**How to complete this task**
Images are to be excluded, and the rest of the data repeated exactly.

++++ Records supplied

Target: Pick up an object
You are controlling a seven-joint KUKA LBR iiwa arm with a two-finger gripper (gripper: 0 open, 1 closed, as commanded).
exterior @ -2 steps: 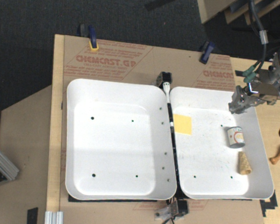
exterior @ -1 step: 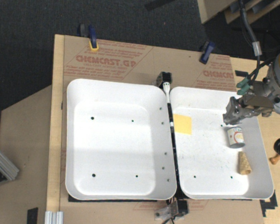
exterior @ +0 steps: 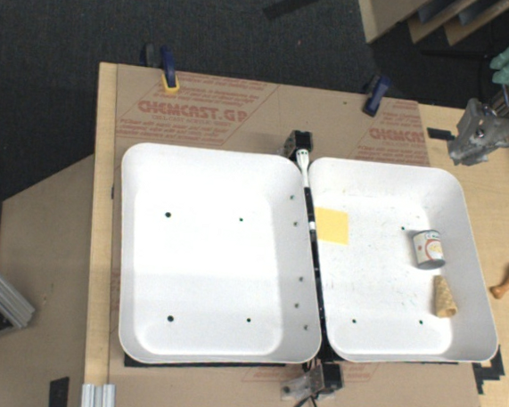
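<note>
Grey gripper (exterior: 477, 139) hangs well apart from can (exterior: 427, 249) (right bin (exterior: 390, 189)).

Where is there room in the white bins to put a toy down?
The left bin has bare floor wall to wall. In the right bin, free floor lies between the yellow square and the small can, and along the near wall. The far-right side is crowded: can and cork sit close together.

Fixed overhead cam, slanted down on bins (exterior: 135, 231).
</note>
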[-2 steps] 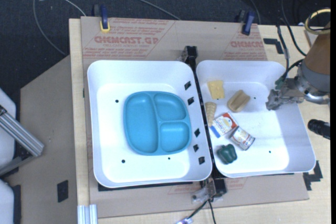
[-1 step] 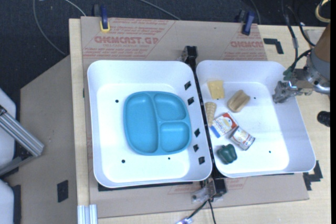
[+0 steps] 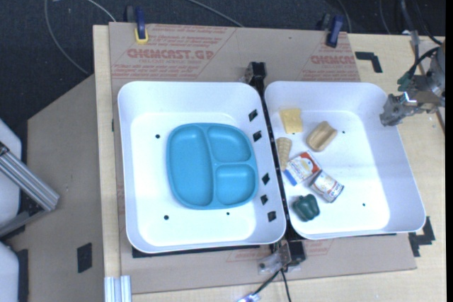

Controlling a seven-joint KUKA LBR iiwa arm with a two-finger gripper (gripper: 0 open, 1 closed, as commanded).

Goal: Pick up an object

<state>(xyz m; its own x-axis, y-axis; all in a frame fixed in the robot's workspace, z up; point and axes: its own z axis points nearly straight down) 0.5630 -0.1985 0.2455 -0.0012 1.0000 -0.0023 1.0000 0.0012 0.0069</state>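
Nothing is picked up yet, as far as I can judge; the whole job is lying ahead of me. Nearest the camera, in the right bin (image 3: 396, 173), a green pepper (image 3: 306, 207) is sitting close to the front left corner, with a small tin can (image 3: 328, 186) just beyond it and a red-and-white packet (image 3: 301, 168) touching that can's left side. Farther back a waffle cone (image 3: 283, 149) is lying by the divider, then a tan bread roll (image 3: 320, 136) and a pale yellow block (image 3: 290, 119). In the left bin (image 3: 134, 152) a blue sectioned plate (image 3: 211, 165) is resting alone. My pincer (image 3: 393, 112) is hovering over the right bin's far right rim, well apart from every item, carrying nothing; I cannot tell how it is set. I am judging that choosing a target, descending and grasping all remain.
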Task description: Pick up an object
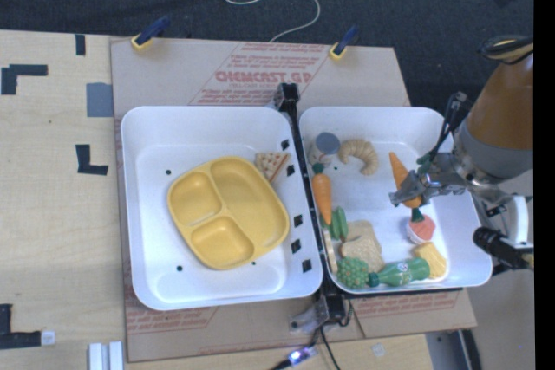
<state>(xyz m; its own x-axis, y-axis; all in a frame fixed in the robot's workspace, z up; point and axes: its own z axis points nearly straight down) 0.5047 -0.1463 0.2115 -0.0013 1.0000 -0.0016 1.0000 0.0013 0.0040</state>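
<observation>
The right bin (381, 119) holds several toy foods: a croissant (360, 153), a long carrot (322, 193), a small orange carrot (397, 166), a red and white strawberry (421, 228), a yellow piece (432, 258), a bread slice (362, 244), a green bunch (351, 273) and a green cucumber (401, 272). My gripper (410, 193) is low inside this bin near its right side. It sits just below the small orange carrot and above the strawberry. An orange bit shows right at its tip; whether it is held is unclear.
The left bin (139, 212) holds a yellow divided plate (227, 210) and a waffle-like cracker (271, 162) by the dividing wall. A grey disc (327, 142) lies at the right bin's back left. The arm's grey and orange body (503, 113) overhangs the right rim.
</observation>
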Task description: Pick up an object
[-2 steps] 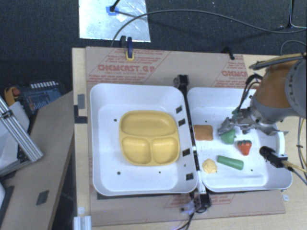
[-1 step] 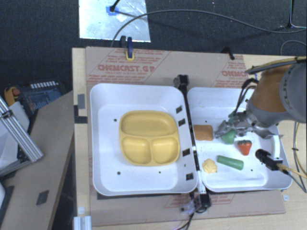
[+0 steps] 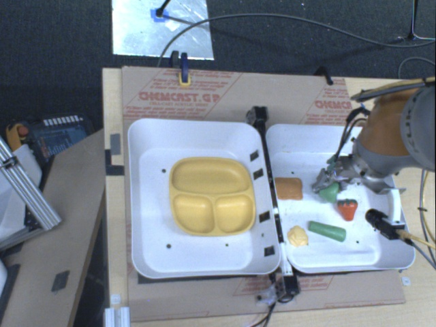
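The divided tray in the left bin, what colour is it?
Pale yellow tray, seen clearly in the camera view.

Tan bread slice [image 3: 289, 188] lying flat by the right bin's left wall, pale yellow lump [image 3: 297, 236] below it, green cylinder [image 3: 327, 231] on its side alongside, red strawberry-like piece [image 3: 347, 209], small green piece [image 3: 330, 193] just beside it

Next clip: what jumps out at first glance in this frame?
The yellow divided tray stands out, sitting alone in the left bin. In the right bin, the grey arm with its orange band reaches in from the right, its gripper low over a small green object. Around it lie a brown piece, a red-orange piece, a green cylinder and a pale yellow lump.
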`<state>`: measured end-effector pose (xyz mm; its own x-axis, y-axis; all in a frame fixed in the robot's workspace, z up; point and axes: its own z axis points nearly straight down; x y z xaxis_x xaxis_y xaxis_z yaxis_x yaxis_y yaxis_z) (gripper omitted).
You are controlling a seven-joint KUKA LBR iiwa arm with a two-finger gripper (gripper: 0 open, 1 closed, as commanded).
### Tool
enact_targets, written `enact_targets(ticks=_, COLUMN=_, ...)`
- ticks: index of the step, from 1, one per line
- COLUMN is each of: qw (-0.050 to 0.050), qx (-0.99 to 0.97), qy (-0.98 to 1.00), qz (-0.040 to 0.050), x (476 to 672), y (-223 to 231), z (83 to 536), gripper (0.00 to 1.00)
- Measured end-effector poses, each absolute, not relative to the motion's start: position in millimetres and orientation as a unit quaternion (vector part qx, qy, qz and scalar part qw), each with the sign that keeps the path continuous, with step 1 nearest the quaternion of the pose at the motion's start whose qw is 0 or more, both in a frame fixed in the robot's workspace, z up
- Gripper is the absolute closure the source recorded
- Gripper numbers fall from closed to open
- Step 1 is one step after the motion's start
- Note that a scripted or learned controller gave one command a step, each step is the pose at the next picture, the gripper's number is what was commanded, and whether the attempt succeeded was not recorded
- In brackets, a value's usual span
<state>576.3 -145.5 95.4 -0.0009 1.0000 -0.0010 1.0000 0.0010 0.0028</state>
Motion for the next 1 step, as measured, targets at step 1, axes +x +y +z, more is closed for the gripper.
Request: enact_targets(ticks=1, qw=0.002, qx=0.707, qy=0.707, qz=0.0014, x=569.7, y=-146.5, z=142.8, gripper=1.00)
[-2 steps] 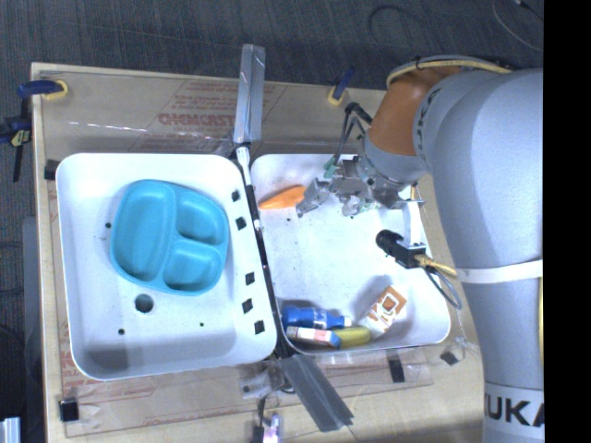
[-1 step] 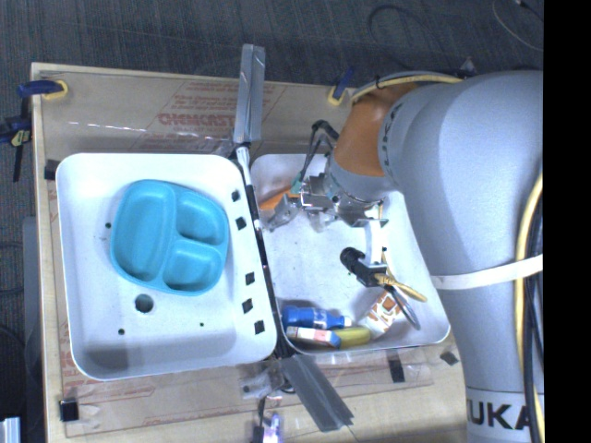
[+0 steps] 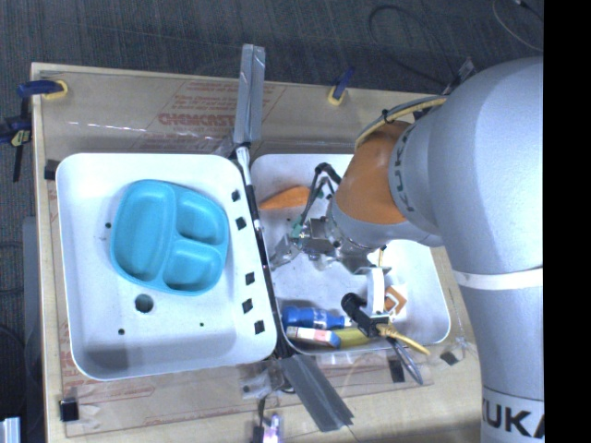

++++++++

**Answer box**
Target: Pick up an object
You are controlling a seven-joint KUKA LBR iiwa arm with a two-finger gripper (gripper: 0 open, 1 closed, as commanded).
exterior @ -2 steps: 
exterior @ -1 step: 
exterior @ +0 steps: 
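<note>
Grey gripper (exterior: 477, 139) hangs well apart from can (exterior: 427, 249) (right bin (exterior: 390, 189)).

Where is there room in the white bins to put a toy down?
The left bin has bare floor wall to wall. In the right bin, free floor lies between the yellow square and the small can, and along the near wall. The far-right side is crowded: can and cork sit close together.

Fixed overhead cam, slanted down on bins (exterior: 135, 231).
</note>
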[-2 steps] 
[-1 step] 
[+0 steps] 

Controlling a seven-joint KUKA LBR iiwa arm with a two-finger gripper (gripper: 0 open, 1 closed, as commanded).

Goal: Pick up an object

<state>(xyz m; its own x-axis, y-axis; all in a frame fixed in the robot's workspace, z up; point and axes: its own z axis points nearly straight down) 0.5630 -0.1985 0.2455 -0.0012 1.0000 -0.0023 1.0000 0.0012 0.0069</state>
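Nothing is picked up yet, as far as I can judge; the whole job is lying ahead of me. Nearest the camera, in the right bin (image 3: 396, 173), a green pepper (image 3: 306, 207) is sitting close to the front left corner, with a small tin can (image 3: 328, 186) just beyond it and a red-and-white packet (image 3: 301, 168) touching that can's left side. Farther back a waffle cone (image 3: 283, 149) is lying by the divider, then a tan bread roll (image 3: 320, 136) and a pale yellow block (image 3: 290, 119). In the left bin (image 3: 134, 152) a blue sectioned plate (image 3: 211, 165) is resting alone. My pincer (image 3: 393, 112) is hovering over the right bin's far right rim, well apart from every item, carrying nothing; I cannot tell how it is set. I am judging that choosing a target, descending and grasping all remain.
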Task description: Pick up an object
<state>(xyz m; its own x-axis, y-axis; all in a frame fixed in the robot's workspace, z up; point and axes: its own z axis points nearly straight down) 0.5047 -0.1463 0.2115 -0.0013 1.0000 -0.0016 1.0000 0.0013 0.0040</state>
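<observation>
The right bin (381, 119) holds several toy foods: a croissant (360, 153), a long carrot (322, 193), a small orange carrot (397, 166), a red and white strawberry (421, 228), a yellow piece (432, 258), a bread slice (362, 244), a green bunch (351, 273) and a green cucumber (401, 272). My gripper (410, 193) is low inside this bin near its right side. It sits just below the small orange carrot and above the strawberry. An orange bit shows right at its tip; whether it is held is unclear.
The left bin (139, 212) holds a yellow divided plate (227, 210) and a waffle-like cracker (271, 162) by the dividing wall. A grey disc (327, 142) lies at the right bin's back left. The arm's grey and orange body (503, 113) overhangs the right rim.
</observation>
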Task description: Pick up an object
[-2 steps] 
[-1 step] 
[+0 steps] 
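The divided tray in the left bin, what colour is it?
Pale yellow tray, seen clearly in the camera view.

Tan bread slice [image 3: 289, 188] lying flat by the right bin's left wall, pale yellow lump [image 3: 297, 236] below it, green cylinder [image 3: 327, 231] on its side alongside, red strawberry-like piece [image 3: 347, 209], small green piece [image 3: 330, 193] just beside it

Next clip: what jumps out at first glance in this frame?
The yellow divided tray stands out, sitting alone in the left bin. In the right bin, the grey arm with its orange band reaches in from the right, its gripper low over a small green object. Around it lie a brown piece, a red-orange piece, a green cylinder and a pale yellow lump.
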`<state>`: measured end-effector pose (xyz mm; its own x-axis, y-axis; all in a frame fixed in the robot's workspace, z up; point and axes: its own z axis points nearly straight down; x y z xaxis_x xaxis_y xaxis_z yaxis_x yaxis_y yaxis_z) (gripper omitted).
You are controlling a seven-joint KUKA LBR iiwa arm with a two-finger gripper (gripper: 0 open, 1 closed, as commanded).
### Tool
enact_targets, written `enact_targets(ticks=_, COLUMN=_, ...)`
- ticks: index of the step, from 1, one per line
- COLUMN is each of: qw (-0.050 to 0.050), qx (-0.99 to 0.97), qy (-0.98 to 1.00), qz (-0.040 to 0.050), x (476 to 672), y (-223 to 231), z (83 to 536), gripper (0.00 to 1.00)
- Measured end-effector poses, each absolute, not relative to the motion's start: position in millimetres and orientation as a unit quaternion (vector part qx, qy, qz and scalar part qw), each with the sign that keeps the path continuous, with step 1 nearest the quaternion of the pose at the motion's start whose qw is 0 or more, both in a frame fixed in the robot's workspace, z up
- Gripper is the absolute closure the source recorded
- Gripper numbers fall from closed to open
- Step 1 is one step after the motion's start
- Note that a scripted or learned controller gave one command a step, each step is the pose at the next picture, the gripper's number is what was commanded, and whether the attempt succeeded was not recorded
- In brackets, a value's usual span
<state>576.3 -145.5 95.4 -0.0009 1.0000 -0.0010 1.0000 0.0010 0.0028</state>
Motion for the next 1 step, as measured, targets at step 1, axes +x +y +z, more is closed for the gripper.
Request: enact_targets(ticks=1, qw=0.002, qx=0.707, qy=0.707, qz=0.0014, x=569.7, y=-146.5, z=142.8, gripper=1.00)
[-2 steps] 
[-1 step] 
[+0 steps] 

What appears above is the full answer.